How an artist became a superstar.
Woodham, an advisor to art collectors and institutions, draws on more than 100 interviews for a perceptive examination of the life, art, and legacy of Jean-Michel Basquiat (1960-1988). Of Puerto Rican and Haitian heritage, Basquiat had a troubled childhood, marked by a near-fatal accident when he was 7, requiring a long hospitalization; the breakdown of his parents’ marriage; and his mother’s mental fragility, which led to his being raised by his strict father. A wild, defiant teenager, he dropped out of high school and left home at 18, spending his days “idle and stoned” and his nights at New York City clubs. In 1981, when a friend included some of his drawings in an exhibition at the future MoMA PS1, he attracted the attention of gallerists. Soon, his “raw, frenetic” paintings found buyers. In the roaring art market of the 1980s, Basquiat became famous.

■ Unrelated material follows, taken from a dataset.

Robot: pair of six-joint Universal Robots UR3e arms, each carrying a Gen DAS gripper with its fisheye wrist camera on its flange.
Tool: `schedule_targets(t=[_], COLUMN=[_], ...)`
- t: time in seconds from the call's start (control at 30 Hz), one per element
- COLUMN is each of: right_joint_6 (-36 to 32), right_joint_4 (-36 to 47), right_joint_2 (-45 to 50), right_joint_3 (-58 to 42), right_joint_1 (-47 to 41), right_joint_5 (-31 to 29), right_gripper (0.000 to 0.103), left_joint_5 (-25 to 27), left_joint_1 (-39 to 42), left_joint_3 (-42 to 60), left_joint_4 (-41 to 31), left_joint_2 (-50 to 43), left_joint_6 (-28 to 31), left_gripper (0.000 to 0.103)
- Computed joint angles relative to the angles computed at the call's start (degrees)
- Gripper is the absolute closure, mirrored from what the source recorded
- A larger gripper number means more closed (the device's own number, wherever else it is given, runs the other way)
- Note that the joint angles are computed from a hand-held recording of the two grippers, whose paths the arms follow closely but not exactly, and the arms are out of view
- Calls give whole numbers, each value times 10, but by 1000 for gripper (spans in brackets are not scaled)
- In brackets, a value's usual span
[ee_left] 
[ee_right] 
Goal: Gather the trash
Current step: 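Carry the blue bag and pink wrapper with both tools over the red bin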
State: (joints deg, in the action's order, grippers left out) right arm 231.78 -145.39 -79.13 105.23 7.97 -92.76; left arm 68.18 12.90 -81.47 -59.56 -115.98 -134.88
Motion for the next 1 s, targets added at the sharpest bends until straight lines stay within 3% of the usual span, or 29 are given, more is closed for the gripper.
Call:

Black, pansexual, flamboyant, he fit the image of a tormented, brilliant artist. “Celebrity happens,” Woodham observes, “when who you are and what the world wants converge.” Woodham portrays Basquiat as a man with a “ravenous appetite for new experiences”; intensely competitive, he “wanted to be known as one of the great artists of his generation.” Drugs undid him, though: He died of a heroin overdose at 27, leaving 1,000 paintings and 2,000 drawings. Woodham offers an insider’s look at the business of art, revealing the aesthetics and motivations of Basquiat’s early and posthumous collectors; the gallery owners who represented him; and the economic, cultural, and social forces that shape taste and monetary value. Basquiat’s legacy, including sales, exhibitions, and licensing, has been tightly controlled by his father, who refused permission to reproduce Basquiat’s work for this book.
An insider’s look at an artist’s world.